Give every line of the data again, exactly.

■ ■ ■ ■

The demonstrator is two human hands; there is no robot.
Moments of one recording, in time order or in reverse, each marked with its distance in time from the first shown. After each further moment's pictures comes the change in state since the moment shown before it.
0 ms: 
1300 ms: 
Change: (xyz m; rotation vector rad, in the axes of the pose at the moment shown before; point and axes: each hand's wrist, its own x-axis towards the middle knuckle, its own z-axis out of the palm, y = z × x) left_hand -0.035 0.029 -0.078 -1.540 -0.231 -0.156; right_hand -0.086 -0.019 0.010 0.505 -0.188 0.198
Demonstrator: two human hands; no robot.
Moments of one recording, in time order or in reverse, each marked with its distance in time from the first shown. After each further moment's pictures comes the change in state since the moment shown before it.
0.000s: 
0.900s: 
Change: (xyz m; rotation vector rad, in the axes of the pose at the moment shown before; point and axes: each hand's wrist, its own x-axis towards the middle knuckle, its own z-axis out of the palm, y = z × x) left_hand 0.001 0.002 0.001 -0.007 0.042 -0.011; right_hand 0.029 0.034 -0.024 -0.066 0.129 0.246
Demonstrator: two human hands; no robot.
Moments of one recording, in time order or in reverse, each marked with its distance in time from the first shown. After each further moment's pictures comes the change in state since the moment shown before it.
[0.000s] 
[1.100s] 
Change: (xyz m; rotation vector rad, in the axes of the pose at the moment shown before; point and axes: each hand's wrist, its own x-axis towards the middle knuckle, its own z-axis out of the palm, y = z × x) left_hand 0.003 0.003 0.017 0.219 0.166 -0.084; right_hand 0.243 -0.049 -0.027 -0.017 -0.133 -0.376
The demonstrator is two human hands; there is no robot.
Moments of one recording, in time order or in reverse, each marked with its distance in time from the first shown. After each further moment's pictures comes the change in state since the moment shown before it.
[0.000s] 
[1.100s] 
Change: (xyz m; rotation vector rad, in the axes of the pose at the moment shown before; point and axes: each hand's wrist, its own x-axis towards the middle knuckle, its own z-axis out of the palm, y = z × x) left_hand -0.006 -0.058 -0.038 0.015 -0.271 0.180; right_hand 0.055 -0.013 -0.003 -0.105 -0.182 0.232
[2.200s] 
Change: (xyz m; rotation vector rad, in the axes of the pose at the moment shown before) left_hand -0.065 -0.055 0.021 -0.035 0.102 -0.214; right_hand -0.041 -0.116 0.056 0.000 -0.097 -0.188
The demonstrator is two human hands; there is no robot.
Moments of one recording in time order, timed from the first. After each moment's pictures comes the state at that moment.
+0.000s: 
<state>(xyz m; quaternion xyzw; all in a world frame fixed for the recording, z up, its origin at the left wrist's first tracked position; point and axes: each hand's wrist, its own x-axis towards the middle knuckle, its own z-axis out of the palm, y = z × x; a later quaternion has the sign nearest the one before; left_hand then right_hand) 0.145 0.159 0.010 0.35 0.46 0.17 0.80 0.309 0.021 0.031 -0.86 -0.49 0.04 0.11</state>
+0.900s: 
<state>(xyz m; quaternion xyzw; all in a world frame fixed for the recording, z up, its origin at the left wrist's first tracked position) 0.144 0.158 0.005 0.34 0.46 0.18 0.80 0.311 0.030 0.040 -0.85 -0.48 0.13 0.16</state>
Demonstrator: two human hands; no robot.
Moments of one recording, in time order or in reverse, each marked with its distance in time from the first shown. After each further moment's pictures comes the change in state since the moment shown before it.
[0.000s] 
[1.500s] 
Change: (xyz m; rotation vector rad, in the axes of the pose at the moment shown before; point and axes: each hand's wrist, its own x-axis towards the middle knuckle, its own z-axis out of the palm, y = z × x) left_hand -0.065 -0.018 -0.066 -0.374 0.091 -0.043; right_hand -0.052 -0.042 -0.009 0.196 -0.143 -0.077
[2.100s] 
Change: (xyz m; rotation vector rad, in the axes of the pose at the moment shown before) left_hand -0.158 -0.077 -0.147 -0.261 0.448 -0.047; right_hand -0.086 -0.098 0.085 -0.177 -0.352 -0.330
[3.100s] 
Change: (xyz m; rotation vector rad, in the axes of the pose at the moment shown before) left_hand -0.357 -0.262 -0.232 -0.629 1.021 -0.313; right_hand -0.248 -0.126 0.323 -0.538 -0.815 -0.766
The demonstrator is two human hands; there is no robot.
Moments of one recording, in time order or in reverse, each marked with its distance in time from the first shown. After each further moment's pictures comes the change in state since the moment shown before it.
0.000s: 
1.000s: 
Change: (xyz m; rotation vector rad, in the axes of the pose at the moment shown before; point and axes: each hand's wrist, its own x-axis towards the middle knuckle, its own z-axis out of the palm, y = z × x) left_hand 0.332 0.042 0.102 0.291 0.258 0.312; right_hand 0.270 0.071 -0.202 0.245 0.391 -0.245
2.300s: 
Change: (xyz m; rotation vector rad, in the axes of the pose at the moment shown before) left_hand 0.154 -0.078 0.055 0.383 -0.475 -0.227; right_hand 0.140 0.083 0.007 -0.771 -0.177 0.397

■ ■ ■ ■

▶ [FINISHED TASK]:
The demonstrator is two human hands; there is no robot.
Moments of one recording, in time order or in reverse, each marked with its distance in time from the first shown. After each further moment's pictures comes the change in state since the moment shown before it.
0 ms: 
1300 ms: 
Change: (xyz m; rotation vector rad, in the axes of the pose at the moment shown before; point and axes: each hand's wrist, its own x-axis towards the middle knuckle, its own z-axis out of the palm, y = z × x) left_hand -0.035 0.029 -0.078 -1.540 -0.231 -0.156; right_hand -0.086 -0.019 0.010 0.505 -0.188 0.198
Demonstrator: two human hands; no robot.
Moments of one recording, in time order or in reverse, each marked with its distance in time from the first shown. After each further moment's pictures comes the change in state since the moment shown before it.
0.000s: 
0.900s: 
Change: (xyz m; rotation vector rad, in the axes of the pose at the moment shown before; point and axes: each hand's wrist, its own x-axis towards the middle knuckle, its own z-axis out of the palm, y = z × x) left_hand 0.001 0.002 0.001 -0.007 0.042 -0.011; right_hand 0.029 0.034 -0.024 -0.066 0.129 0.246
Demonstrator: two human hands; no robot.
Moments of one recording, in time order or in reverse, each marked with its distance in time from the first shown. After each further moment's pictures comes the change in state since the moment shown before it.
[0.000s] 
[1.100s] 
Change: (xyz m; rotation vector rad, in the axes of the pose at the moment shown before; point and axes: each hand's wrist, its own x-axis towards the middle knuckle, its own z-axis out of the palm, y = z × x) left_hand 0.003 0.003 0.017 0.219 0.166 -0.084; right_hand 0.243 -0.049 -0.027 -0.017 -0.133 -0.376
The demonstrator is two human hands; there is no robot.
Moments of one recording, in time order or in reverse, each marked with its distance in time from the first shown. After each further moment's pictures comes the change in state since the moment shown before it.
[0.000s] 
[1.100s] 
Change: (xyz m; rotation vector rad, in the axes of the pose at the moment shown before; point and axes: each hand's wrist, its own x-axis towards the middle knuckle, its own z-axis out of the palm, y = z × x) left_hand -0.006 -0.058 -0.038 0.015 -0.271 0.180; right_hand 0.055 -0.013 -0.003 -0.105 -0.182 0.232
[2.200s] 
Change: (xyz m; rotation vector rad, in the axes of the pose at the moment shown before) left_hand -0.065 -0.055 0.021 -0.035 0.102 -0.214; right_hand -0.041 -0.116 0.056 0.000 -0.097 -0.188
The demonstrator is two human hands; there is no robot.
Moments of one recording in time order, timed from the first. After each moment's pictures comes the state at that moment.
+0.000s: 
<state>(xyz m; quaternion xyzw; all in a world frame fixed for the recording, z up, its origin at the left wrist's first tracked position; point and axes: each hand's wrist, its own x-axis towards the middle knuckle, its own z-axis out of the palm, y = z × x; a later quaternion has the sign nearest the one before; left_hand then right_hand) 0.145 0.159 0.010 0.35 0.46 0.17 0.80 0.309 0.021 0.031 -0.86 -0.49 0.04 0.11</state>
+0.900s: 
<state>(xyz m; quaternion xyzw; all in a world frame fixed for the recording, z up, its origin at the left wrist's first tracked position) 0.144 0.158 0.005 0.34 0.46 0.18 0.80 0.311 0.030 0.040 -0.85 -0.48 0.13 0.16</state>
Demonstrator: two human hands; no robot.
Moments of one recording, in time order or in reverse, each marked with its distance in time from the first shown. After each further moment's pictures comes the change in state since the moment shown before it.
[0.000s] 
[1.500s] 
Change: (xyz m; rotation vector rad, in the axes of the pose at the moment shown before; point and axes: each hand's wrist, its own x-axis towards the middle knuckle, its own z-axis out of the palm, y = z × x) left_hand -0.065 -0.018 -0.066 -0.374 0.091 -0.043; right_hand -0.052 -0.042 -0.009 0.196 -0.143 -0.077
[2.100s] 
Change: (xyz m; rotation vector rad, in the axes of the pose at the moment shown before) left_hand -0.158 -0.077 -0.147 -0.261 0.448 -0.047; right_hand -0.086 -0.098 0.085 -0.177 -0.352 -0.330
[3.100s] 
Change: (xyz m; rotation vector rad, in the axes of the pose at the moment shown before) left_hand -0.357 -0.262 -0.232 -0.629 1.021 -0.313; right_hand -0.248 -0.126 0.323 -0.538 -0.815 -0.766
The demonstrator is two human hands; there is no robot.
Moments of one recording, in time order or in reverse, each marked with its distance in time from the first shown. After each further moment's pictures comes the change in state since the moment shown before it.
0.000s: 
1.000s: 
Change: (xyz m; rotation vector rad, in the axes of the pose at the moment shown before; point and axes: each hand's wrist, its own x-axis towards the middle knuckle, its own z-axis out of the palm, y = z × x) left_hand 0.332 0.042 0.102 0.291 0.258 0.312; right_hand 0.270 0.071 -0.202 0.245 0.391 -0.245
2.300s: 
Change: (xyz m; rotation vector rad, in the axes of the pose at the moment shown before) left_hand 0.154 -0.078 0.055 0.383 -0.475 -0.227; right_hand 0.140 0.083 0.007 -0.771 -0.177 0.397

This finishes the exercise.